• **Work order**: After finding the line that contains "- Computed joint" in the material below, print that line and all subsequent lines exactly, up to and including the last.

• **Available data**:

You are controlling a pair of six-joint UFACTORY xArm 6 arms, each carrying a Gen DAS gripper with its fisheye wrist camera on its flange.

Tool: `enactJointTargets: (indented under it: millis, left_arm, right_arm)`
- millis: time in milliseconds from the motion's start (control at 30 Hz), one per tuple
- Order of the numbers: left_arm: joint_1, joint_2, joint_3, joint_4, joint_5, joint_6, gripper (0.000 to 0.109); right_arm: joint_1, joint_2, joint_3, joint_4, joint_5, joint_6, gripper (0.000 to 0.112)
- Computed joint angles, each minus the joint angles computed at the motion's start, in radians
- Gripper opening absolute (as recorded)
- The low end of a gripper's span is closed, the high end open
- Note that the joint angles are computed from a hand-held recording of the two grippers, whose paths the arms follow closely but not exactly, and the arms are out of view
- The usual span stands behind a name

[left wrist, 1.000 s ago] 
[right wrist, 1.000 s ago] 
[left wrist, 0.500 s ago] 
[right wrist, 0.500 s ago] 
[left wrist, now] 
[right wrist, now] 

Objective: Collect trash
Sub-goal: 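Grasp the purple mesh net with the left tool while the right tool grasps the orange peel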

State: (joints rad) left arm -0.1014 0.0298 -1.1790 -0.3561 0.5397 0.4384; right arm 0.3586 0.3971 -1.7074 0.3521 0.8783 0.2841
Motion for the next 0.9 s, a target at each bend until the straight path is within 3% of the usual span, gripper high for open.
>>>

• **Result of this task**:
- Computed joint angles, each minus the joint angles computed at the motion's start, in radians
- Gripper opening absolute (as recorded)
- The low end of a gripper's span is closed, the high end open
- Note that the joint angles are computed from a hand-held recording of the two grippers, whose paths the arms follow closely but not exactly, and the arms are out of view
- The usual span stands behind a name

[left wrist, 1.000 s ago] 
[right wrist, 1.000 s ago] 
[left wrist, 0.500 s ago] 
[right wrist, 0.500 s ago] 
[left wrist, now] 
[right wrist, now] 

Objective: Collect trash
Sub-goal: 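Grasp the purple mesh net with the left tool while the right tool grasps the orange peel
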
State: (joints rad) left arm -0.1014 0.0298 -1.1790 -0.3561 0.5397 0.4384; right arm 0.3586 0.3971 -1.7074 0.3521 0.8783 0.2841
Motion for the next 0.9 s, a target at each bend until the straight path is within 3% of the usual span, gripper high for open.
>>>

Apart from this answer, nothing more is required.